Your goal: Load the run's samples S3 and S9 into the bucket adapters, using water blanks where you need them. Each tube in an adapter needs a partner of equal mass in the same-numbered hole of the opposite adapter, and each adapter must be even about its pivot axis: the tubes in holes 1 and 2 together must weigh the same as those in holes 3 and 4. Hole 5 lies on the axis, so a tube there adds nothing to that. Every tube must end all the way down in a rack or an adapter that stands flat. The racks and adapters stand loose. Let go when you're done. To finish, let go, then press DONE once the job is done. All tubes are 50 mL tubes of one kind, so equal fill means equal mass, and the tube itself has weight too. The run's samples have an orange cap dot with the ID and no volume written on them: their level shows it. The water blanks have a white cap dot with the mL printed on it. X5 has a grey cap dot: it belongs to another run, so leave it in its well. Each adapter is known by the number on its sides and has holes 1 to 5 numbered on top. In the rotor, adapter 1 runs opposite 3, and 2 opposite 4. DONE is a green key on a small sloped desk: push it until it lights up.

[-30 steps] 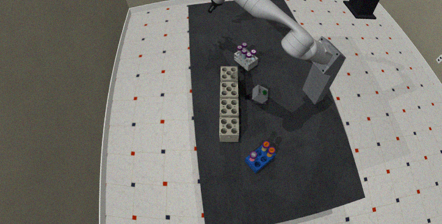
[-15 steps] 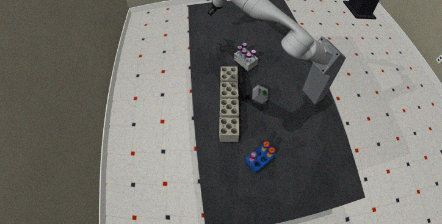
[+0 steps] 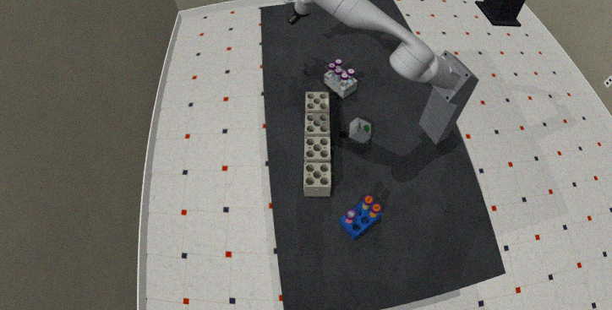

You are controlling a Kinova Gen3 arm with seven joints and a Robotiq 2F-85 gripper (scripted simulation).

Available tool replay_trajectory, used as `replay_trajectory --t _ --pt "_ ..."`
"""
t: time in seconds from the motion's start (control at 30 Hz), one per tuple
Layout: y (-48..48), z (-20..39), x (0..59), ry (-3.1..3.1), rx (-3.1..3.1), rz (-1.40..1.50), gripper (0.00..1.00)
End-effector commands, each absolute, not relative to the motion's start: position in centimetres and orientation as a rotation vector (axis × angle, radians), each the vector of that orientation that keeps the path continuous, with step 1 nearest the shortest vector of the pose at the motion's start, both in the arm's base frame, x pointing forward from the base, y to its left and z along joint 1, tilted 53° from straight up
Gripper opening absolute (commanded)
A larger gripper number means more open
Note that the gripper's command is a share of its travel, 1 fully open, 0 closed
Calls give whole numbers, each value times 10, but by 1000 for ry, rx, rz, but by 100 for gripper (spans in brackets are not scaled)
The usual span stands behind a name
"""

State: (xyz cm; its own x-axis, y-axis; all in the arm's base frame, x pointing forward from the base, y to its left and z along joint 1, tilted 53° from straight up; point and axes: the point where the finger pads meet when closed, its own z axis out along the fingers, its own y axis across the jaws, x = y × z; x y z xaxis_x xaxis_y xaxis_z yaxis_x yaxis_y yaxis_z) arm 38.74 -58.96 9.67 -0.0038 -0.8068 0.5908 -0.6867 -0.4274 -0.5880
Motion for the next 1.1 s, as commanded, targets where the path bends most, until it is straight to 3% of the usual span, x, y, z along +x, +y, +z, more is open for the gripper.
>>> replay_trajectory --t 0.0,1.07 --pt "-584 98 386 1642 -2101 -1400 62" --pt "-525 105 381 1934 -1886 -1199 62"
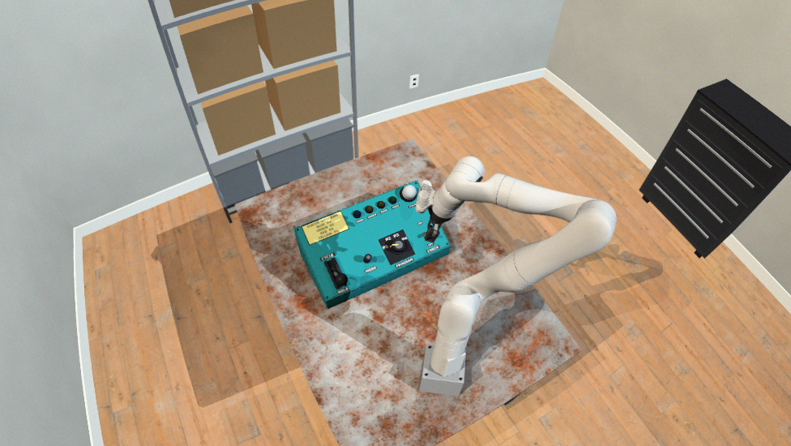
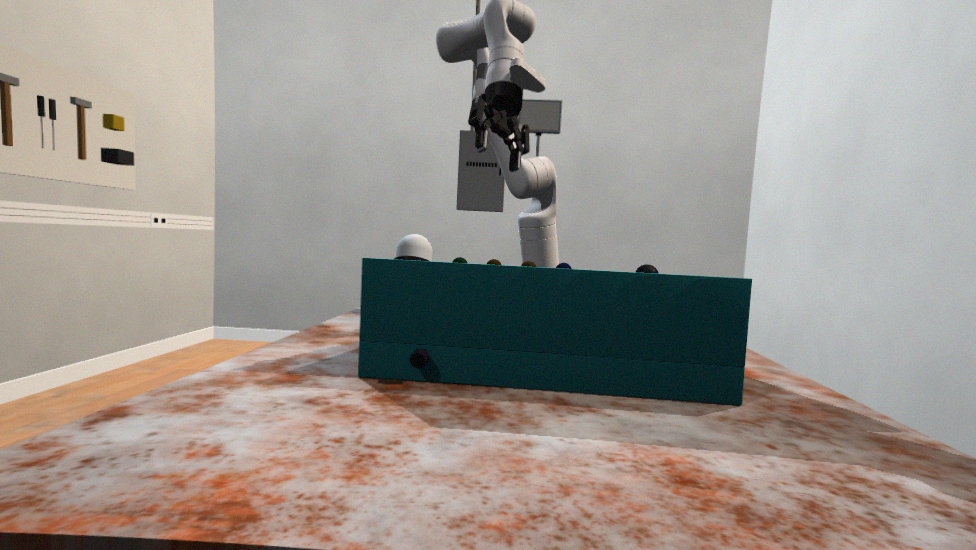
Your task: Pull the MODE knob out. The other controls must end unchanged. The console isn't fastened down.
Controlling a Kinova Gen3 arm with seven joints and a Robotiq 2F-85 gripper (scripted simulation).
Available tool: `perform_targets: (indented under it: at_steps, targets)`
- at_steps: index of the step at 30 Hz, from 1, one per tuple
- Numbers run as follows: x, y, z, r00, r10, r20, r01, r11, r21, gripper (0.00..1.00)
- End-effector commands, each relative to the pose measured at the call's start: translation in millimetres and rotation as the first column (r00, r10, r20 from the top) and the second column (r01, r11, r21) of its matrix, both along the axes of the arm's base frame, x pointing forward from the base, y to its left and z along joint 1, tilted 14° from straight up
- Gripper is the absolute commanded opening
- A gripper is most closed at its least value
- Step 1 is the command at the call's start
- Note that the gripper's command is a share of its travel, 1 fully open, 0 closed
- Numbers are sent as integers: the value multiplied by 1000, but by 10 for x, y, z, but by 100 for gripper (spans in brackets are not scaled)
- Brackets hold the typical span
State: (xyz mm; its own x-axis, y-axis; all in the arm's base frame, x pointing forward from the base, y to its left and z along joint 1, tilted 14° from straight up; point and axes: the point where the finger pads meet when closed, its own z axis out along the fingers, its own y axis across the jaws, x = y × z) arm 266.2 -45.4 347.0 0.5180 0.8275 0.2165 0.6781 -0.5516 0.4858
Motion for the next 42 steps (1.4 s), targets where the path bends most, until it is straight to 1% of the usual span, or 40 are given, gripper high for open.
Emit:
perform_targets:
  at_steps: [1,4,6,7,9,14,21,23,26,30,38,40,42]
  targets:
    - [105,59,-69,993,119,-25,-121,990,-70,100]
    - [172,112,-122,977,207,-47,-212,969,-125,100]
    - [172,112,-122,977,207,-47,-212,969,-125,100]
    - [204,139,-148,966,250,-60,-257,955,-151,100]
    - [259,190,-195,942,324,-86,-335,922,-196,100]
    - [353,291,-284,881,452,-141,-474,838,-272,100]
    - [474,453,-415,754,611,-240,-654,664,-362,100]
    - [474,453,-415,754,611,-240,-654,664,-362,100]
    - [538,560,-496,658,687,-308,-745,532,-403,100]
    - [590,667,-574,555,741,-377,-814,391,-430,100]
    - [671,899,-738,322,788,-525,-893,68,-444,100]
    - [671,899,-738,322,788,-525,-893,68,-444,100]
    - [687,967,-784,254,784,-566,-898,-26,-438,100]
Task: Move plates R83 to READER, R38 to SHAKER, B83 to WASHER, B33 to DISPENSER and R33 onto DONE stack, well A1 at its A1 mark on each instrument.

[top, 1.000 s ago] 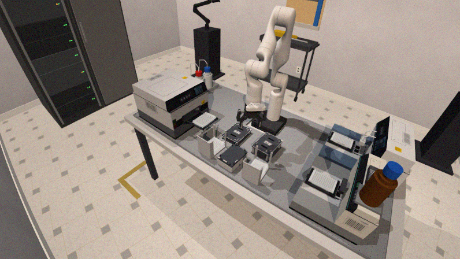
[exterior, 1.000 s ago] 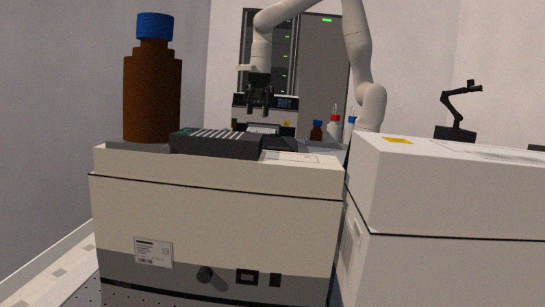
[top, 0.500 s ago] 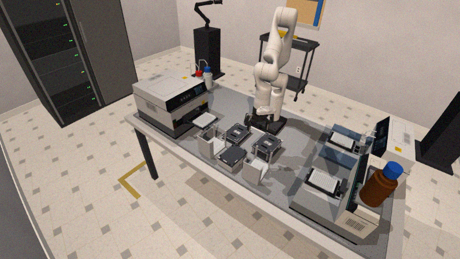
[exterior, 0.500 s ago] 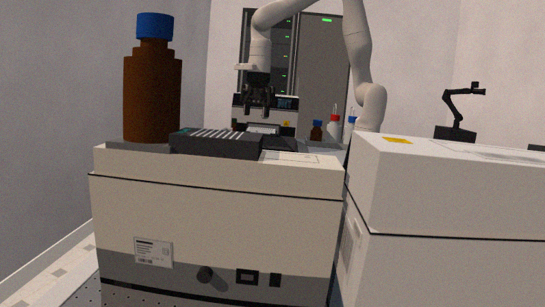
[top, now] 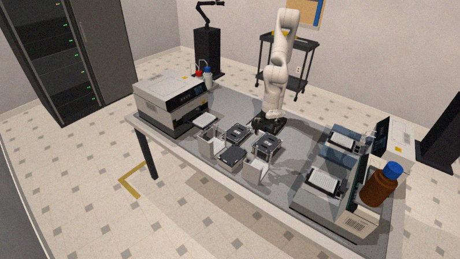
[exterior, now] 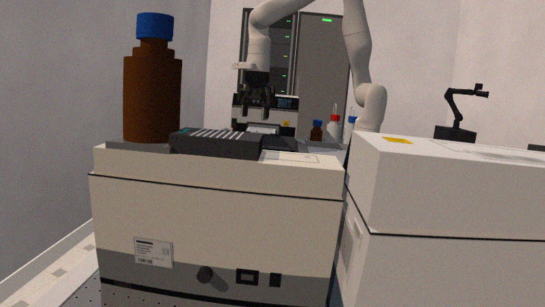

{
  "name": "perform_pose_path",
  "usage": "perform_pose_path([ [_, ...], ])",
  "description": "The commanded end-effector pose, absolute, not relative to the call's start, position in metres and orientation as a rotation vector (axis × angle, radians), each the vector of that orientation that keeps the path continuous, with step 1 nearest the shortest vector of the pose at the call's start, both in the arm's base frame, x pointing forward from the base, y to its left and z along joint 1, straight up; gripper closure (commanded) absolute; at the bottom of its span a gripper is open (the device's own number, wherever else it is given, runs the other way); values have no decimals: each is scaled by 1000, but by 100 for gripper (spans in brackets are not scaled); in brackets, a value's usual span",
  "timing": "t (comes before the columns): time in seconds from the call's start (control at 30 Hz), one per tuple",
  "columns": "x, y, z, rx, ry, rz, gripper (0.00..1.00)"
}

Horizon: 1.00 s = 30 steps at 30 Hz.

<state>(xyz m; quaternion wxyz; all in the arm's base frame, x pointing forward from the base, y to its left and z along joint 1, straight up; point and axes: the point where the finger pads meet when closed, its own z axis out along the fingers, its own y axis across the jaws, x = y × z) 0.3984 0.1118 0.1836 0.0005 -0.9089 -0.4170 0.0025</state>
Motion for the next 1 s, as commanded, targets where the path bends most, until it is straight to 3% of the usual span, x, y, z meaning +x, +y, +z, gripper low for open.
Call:
perform_pose_path([
  [0.0,398,120,183,-2816,-1394,16,0],
  [0.97,398,210,183,-2706,-1595,15,0],
])
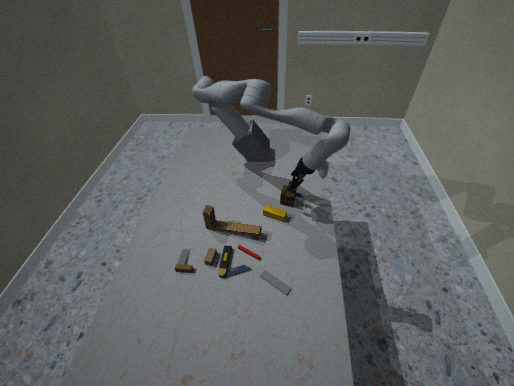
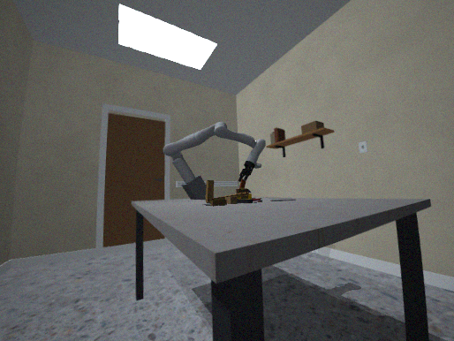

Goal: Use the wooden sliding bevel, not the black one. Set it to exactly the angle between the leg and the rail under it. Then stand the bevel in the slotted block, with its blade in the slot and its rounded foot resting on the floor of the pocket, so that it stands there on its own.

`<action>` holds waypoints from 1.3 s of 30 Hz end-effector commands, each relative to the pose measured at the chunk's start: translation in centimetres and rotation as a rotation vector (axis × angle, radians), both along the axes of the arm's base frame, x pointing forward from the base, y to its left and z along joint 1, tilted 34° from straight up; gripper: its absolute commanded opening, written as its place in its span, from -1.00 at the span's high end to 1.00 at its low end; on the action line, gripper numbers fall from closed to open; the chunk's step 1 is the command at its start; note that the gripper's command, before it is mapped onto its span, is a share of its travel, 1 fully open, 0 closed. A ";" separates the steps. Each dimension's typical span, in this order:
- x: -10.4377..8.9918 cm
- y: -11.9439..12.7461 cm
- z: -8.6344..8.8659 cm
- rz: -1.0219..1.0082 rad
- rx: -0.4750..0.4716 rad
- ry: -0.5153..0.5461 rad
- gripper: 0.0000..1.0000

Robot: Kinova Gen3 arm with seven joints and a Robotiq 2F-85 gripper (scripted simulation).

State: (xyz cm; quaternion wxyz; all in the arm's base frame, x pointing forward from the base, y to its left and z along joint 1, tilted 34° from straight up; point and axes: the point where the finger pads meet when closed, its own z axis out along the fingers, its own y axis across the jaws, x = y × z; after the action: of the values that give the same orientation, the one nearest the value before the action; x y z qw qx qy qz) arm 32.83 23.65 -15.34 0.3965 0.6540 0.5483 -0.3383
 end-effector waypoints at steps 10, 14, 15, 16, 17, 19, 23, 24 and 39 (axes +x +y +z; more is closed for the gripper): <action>-0.5 4.0 6.0 0.000 0.002 -0.001 -1.00; -0.7 5.0 7.6 0.000 0.002 -0.001 -1.00; -0.7 5.2 7.8 0.000 0.002 -0.001 -1.00; -0.7 5.3 8.0 0.000 0.002 -0.001 -1.00; -0.7 5.4 8.2 0.000 0.002 -0.001 -1.00; -0.7 5.5 8.3 0.000 0.002 -0.001 -1.00; -0.7 5.5 8.3 0.000 0.002 -0.001 -1.00; -0.7 5.5 8.3 0.000 0.002 -0.001 -1.00; -0.7 5.5 8.3 0.000 0.002 -0.001 -1.00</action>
State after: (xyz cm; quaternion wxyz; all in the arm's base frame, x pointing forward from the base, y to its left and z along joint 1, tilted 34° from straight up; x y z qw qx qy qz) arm 32.07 29.11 -7.08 0.3964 0.6541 0.5483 -0.3382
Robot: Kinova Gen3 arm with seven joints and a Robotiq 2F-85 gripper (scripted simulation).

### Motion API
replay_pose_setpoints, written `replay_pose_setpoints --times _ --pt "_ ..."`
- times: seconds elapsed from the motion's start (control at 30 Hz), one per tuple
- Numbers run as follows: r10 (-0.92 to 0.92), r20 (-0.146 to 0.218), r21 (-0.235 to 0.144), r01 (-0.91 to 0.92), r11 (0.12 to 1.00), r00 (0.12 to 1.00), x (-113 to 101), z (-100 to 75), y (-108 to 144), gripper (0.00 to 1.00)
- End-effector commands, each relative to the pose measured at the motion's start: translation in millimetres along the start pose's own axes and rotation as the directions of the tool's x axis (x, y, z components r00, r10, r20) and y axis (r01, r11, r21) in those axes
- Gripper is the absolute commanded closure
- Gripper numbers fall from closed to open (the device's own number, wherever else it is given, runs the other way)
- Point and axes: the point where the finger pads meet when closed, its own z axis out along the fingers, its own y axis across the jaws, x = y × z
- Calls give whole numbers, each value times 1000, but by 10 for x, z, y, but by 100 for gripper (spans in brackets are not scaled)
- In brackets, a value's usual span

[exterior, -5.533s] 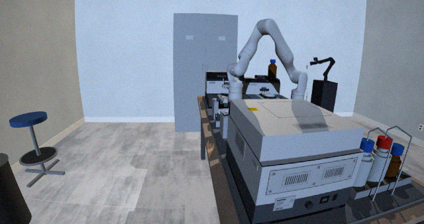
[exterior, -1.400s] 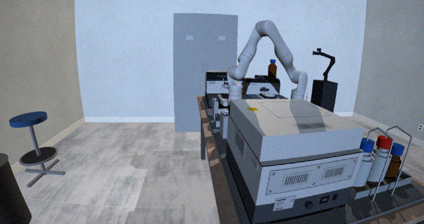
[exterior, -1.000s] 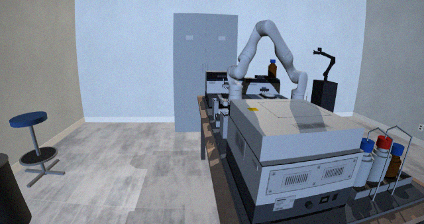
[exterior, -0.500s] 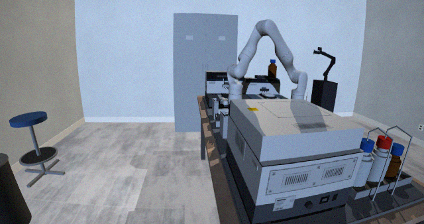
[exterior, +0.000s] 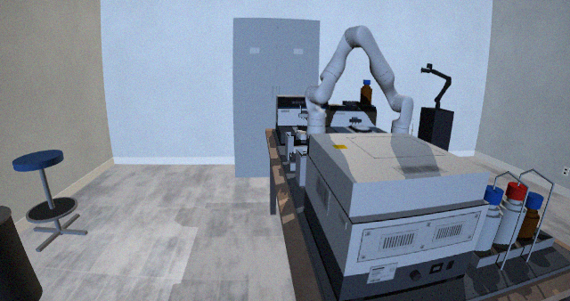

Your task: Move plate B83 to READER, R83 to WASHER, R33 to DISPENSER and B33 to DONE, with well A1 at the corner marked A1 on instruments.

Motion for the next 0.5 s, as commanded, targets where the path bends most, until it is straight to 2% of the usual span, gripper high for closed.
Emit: replay_pose_setpoints --times 0.0,0.47 --pt "0 -2 1 0 1000 1000 6 -18 -2 6" --pt "0 -2 1 0 1000 1000 6 -78 -2 6"
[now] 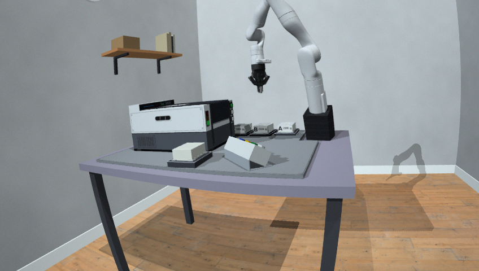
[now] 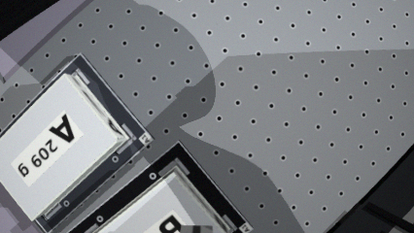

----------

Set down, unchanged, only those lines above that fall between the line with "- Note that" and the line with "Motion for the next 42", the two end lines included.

§ **EXERCISE SOLUTION**
- Note that the gripper's command is a share of its travel, 1 fully open, 0 closed
- Numbers are sent as integers: the value multiplied by 1000, but by 10 for x, y, z, but by 100 for gripper (spans in brackets are not scaled)
- Brackets hold the typical span
State: (xyz mm; its own x-axis, y-axis; all in the arm's base frame, x pointing forward from the base, y to its left and z along joint 1, tilted 14° from straight up; point and axes: the point where the finger pads meet when closed, its own z axis out along the fingers, its own y axis across the jaws, x = y × z) arm 266.2 -45.4 347.0 0.5180 0.8275 0.2165 0.6781 -0.5516 0.4858
Motion for the next 42 steps (1.4 s), targets where the path bends most, until it is straight to 1% of the usual span, or 40 are given, gripper high for open.

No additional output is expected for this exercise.